**Problem description:** Could you give back the listing below exactly, every line included?

**Data extract:**
########

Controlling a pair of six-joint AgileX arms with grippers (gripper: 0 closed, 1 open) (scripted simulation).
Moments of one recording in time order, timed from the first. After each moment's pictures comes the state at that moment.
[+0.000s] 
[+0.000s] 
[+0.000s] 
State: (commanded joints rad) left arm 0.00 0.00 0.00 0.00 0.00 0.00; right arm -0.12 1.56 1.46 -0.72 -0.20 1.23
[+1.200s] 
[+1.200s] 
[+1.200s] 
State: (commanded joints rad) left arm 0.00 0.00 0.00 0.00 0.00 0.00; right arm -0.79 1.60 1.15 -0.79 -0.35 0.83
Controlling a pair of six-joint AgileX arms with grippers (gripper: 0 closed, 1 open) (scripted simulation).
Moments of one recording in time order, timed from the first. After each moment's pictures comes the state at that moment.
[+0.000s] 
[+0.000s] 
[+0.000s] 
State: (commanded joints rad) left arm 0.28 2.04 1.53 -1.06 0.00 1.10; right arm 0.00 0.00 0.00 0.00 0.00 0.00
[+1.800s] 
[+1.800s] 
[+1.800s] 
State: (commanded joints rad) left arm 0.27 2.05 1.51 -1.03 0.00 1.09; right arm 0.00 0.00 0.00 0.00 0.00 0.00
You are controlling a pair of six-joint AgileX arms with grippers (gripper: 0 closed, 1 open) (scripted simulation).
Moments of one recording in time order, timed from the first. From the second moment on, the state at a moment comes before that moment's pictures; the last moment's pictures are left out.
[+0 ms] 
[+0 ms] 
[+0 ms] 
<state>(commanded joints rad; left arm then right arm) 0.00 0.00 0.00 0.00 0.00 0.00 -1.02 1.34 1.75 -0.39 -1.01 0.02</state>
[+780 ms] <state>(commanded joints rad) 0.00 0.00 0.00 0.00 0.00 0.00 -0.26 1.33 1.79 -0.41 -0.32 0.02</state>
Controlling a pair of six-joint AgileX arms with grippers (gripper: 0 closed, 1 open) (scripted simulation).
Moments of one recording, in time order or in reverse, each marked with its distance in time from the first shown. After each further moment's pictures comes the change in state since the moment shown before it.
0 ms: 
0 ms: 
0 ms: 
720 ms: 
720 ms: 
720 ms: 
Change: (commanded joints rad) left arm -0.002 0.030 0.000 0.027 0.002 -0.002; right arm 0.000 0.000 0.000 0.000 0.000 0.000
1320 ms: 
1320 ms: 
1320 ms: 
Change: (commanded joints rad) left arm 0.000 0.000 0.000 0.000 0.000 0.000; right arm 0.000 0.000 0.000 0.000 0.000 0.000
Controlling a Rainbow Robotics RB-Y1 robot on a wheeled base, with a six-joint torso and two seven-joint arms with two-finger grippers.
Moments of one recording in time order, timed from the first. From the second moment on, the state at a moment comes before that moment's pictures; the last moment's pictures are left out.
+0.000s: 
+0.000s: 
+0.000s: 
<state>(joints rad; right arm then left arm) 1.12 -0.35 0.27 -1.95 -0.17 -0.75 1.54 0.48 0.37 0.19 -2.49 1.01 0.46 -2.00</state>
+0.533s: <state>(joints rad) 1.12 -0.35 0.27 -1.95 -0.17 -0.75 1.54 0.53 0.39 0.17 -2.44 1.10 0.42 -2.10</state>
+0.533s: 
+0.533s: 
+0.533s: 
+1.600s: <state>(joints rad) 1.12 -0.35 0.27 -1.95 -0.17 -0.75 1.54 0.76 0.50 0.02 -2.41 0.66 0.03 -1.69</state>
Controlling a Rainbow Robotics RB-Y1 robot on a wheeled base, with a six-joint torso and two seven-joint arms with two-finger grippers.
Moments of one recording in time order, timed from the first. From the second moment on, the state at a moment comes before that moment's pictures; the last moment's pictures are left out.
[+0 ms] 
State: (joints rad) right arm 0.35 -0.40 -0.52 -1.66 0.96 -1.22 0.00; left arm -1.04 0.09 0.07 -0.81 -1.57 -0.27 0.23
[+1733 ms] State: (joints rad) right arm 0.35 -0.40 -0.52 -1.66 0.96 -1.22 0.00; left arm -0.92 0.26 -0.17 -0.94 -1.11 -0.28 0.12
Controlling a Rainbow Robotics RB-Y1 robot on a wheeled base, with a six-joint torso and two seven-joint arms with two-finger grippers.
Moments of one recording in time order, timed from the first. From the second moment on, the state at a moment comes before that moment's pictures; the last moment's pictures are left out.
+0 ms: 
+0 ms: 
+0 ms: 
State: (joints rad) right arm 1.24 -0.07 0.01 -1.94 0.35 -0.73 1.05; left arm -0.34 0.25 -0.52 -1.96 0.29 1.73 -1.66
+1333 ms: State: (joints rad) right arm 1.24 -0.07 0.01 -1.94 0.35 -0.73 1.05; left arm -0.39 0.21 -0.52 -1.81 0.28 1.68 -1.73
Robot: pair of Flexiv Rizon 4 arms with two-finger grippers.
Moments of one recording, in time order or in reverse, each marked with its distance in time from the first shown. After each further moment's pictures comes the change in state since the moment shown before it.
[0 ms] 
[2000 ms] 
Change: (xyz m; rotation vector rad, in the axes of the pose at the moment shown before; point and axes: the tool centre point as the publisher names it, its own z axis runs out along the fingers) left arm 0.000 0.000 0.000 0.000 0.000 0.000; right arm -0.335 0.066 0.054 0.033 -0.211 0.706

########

**Task solution:**
Controlling a pair of six-joint AgileX arms with grippers (gripper: 0 closed, 1 open) (scripted simulation).
Moments of one recording in time order, timed from the first. After each moment's pictures comes the state at that moment.
[+0.000s] 
[+0.000s] 
[+0.000s] 
State: (commanded joints rad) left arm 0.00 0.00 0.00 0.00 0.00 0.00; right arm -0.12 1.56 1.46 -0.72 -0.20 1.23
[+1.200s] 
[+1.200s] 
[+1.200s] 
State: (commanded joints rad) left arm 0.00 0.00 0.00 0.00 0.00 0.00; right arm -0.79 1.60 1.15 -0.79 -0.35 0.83
Controlling a pair of six-joint AgileX arms with grippers (gripper: 0 closed, 1 open) (scripted simulation).
Moments of one recording in time order, timed from the first. After each moment's pictures comes the state at that moment.
[+0.000s] 
[+0.000s] 
[+0.000s] 
State: (commanded joints rad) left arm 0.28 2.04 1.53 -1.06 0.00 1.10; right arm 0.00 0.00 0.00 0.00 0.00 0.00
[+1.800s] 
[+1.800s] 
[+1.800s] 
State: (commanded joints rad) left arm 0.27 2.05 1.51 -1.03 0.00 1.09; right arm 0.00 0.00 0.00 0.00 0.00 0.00
You are controlling a pair of six-joint AgileX arms with grippers (gripper: 0 closed, 1 open) (scripted simulation).
Moments of one recording in time order, timed from the first. From the second moment on, the state at a moment comes before that moment's pictures; the last moment's pictures are left out.
[+0 ms] 
[+0 ms] 
[+0 ms] 
<state>(commanded joints rad; left arm then right arm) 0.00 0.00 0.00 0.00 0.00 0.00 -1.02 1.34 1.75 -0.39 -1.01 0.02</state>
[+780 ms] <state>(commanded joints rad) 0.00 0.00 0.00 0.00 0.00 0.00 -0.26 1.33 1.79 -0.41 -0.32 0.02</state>
Controlling a pair of six-joint AgileX arms with grippers (gripper: 0 closed, 1 open) (scripted simulation).
Moments of one recording, in time order or in reverse, each marked with its distance in time from the first shown. After each further moment's pictures comes the change in state since the moment shown before it.
0 ms: 
0 ms: 
0 ms: 
720 ms: 
720 ms: 
720 ms: 
Change: (commanded joints rad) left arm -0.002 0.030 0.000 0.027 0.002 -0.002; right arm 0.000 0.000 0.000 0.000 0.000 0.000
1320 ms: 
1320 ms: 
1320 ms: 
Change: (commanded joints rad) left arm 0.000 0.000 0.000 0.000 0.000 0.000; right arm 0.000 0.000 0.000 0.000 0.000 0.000
Controlling a Rainbow Robotics RB-Y1 robot on a wheeled base, with a six-joint torso and two seven-joint arms with two-finger grippers.
Moments of one recording in time order, timed from the first. From the second moment on, the state at a moment comes before that moment's pictures; the last moment's pictures are left out.
+0.000s: 
+0.000s: 
+0.000s: 
<state>(joints rad; right arm then left arm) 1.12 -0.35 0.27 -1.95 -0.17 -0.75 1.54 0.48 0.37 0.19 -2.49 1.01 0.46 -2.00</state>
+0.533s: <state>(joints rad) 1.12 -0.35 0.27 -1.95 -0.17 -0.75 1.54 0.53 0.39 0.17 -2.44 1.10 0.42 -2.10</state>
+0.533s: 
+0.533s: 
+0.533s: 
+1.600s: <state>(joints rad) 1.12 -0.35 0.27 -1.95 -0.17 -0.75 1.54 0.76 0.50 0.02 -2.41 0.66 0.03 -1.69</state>
Controlling a Rainbow Robotics RB-Y1 robot on a wheeled base, with a six-joint torso and two seven-joint arms with two-finger grippers.
Moments of one recording in time order, timed from the first. From the second moment on, the state at a moment comes before that moment's pictures; the last moment's pictures are left out.
[+0 ms] 
State: (joints rad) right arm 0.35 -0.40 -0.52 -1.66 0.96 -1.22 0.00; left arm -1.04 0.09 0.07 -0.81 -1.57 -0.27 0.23
[+1733 ms] State: (joints rad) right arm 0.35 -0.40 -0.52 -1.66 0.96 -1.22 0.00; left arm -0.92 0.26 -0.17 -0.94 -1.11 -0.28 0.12
Controlling a Rainbow Robotics RB-Y1 robot on a wheeled base, with a six-joint torso and two seven-joint arms with two-finger grippers.
Moments of one recording in time order, timed from the first. From the second moment on, the state at a moment comes before that moment's pictures; the last moment's pictures are left out.
+0 ms: 
+0 ms: 
+0 ms: 
State: (joints rad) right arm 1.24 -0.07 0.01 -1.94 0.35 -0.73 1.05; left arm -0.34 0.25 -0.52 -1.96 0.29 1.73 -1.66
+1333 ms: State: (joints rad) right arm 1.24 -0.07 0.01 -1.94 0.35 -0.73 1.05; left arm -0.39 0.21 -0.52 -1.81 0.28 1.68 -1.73
Robot: pair of Flexiv Rizon 4 arms with two-finger grippers.
Moments of one recording, in time order or in reverse, each marked with its distance in time from the first shown. After each further moment's pictures comes the change in state since the moment shown before it.
[0 ms] 
[2000 ms] 
Change: (xyz m; rotation vector rad, in the axes of the pose at the moment shown before; point and axes: the tool centre point as the publisher names it, its own z axis runs out along the fingers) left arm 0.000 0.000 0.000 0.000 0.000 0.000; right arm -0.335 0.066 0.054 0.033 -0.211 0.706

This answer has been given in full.